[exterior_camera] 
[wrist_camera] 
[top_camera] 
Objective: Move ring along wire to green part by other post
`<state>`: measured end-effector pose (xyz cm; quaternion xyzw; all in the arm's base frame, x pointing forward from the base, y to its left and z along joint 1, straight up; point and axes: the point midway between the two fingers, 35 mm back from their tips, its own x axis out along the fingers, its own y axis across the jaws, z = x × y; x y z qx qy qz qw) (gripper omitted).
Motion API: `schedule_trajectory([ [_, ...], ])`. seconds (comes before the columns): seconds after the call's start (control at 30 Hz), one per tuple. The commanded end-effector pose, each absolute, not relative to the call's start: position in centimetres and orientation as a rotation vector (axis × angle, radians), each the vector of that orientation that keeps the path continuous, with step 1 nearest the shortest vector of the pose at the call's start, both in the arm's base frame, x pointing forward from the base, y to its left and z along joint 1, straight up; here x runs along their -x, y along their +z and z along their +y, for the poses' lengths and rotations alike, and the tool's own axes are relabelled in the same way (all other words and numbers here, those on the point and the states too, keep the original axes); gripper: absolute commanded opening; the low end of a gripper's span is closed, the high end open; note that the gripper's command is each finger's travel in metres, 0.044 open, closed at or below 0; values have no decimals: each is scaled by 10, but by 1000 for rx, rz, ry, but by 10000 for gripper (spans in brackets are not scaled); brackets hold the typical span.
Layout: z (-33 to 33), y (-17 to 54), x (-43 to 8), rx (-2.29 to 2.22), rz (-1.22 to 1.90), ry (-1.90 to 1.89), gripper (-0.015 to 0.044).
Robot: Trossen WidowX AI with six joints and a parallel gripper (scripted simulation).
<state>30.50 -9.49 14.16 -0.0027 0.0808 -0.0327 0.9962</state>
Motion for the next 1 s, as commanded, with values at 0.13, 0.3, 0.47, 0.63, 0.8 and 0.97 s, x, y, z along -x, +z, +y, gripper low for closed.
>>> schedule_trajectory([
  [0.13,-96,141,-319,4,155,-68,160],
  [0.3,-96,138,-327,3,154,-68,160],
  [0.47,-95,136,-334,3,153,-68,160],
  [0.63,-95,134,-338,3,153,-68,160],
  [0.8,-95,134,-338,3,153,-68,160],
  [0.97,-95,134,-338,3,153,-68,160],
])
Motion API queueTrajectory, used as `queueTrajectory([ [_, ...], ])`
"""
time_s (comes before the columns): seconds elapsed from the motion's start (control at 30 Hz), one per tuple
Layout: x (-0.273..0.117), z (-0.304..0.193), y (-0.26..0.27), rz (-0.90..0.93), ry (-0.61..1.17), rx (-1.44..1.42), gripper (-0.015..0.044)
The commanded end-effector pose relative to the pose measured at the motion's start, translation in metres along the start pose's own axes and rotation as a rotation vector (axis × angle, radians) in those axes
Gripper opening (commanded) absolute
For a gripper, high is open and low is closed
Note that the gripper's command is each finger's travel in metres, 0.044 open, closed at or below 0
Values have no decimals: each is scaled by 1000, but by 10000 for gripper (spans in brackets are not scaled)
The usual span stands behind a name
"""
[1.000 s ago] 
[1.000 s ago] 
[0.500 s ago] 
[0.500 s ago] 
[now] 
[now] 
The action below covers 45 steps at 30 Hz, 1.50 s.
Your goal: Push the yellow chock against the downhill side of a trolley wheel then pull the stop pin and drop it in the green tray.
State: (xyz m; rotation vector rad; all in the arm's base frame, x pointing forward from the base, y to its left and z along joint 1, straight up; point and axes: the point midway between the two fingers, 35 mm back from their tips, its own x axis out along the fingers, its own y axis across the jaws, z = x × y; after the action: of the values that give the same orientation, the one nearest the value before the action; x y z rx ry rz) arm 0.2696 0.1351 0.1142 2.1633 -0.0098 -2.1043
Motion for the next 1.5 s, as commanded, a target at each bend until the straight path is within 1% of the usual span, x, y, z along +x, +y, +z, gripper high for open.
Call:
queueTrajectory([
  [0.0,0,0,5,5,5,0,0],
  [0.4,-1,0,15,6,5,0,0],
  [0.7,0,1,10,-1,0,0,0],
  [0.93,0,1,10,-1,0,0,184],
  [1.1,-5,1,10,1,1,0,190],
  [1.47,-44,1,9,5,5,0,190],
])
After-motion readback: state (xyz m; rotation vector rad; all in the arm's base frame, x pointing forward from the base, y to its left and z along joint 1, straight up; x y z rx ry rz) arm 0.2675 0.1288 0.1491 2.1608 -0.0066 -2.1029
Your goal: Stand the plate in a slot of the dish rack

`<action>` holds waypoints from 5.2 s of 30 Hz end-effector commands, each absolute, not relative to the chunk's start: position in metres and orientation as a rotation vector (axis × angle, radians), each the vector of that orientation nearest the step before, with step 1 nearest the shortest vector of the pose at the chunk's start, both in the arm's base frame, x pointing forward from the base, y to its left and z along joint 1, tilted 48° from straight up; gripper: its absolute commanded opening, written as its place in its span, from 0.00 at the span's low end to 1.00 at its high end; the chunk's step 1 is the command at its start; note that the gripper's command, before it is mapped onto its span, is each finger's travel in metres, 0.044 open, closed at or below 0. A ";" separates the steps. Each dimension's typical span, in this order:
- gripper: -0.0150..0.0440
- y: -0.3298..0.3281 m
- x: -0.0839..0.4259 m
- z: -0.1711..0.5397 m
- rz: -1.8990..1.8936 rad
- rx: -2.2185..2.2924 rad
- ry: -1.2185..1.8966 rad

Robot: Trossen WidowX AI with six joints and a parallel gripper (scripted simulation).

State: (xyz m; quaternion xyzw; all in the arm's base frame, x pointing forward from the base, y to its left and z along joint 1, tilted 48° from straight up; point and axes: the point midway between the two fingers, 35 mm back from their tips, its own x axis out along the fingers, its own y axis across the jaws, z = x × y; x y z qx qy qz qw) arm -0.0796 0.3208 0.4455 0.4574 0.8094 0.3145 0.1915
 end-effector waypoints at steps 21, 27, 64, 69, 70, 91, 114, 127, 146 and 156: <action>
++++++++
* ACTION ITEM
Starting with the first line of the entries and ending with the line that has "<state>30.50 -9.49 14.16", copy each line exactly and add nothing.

* RESULT OF THE EXERCISE
[exterior_camera] 
[wrist_camera] 
[top_camera] 
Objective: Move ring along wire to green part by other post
`<state>`: measured end-effector pose (xyz cm; quaternion xyzw; all in the arm's base frame, x pointing forward from the base, y to its left and z along joint 1, straight up; point and axes: the point midway between the two fingers, 35 mm back from their tips, its own x axis out along the fingers, its own y axis across the jaws, z = x × y; x y z qx qy qz qw) (gripper omitted).
Motion API: `schedule_trajectory([ [_, ...], ])`. seconds (comes before the columns): seconds after the call's start (control at 30 Hz), one per tuple. The commanded end-effector pose, each absolute, not relative to the call's start: position in centimetres and orientation as a rotation vector (axis × angle, radians), each the vector of that orientation that keeps the path continuous, with step 1 nearest the shortest vector of the pose at the call's start, both in the arm's base frame, x pointing forward from the base, y to its left and z along joint 1, straight up; here x runs along their -x, y along their +z and z along their +y, for the poses' lengths and rotations alike, and the tool's own axes are relabelled in the same way (all other words and numbers here, those on the point and the states too, keep the original axes); gripper: absolute commanded opening; the low end of a gripper's span is closed, the high end open; note that the gripper's command is each finger's travel in metres, 0.044 open, closed at or below 0; values have no decimals: each is scaled by 10, but by 1000 for rx, rz, ry, but by 10000 for gripper (spans in brackets are not scaled); brackets hold the typical span.
Layout: z (-33 to 33), y (-17 to 54), x (-43 to 8), rx (-2.29 to 2.22), rz (-1.22 to 1.90), ry (-1.90 to 1.89), gripper (-0.015 to 0.044).
Robot: Trossen WidowX AI with six joints and a parallel gripper (scripted simulation).
<state>30.50 -9.49 14.16 -0.0027 0.0808 -0.0327 0.9962</state>

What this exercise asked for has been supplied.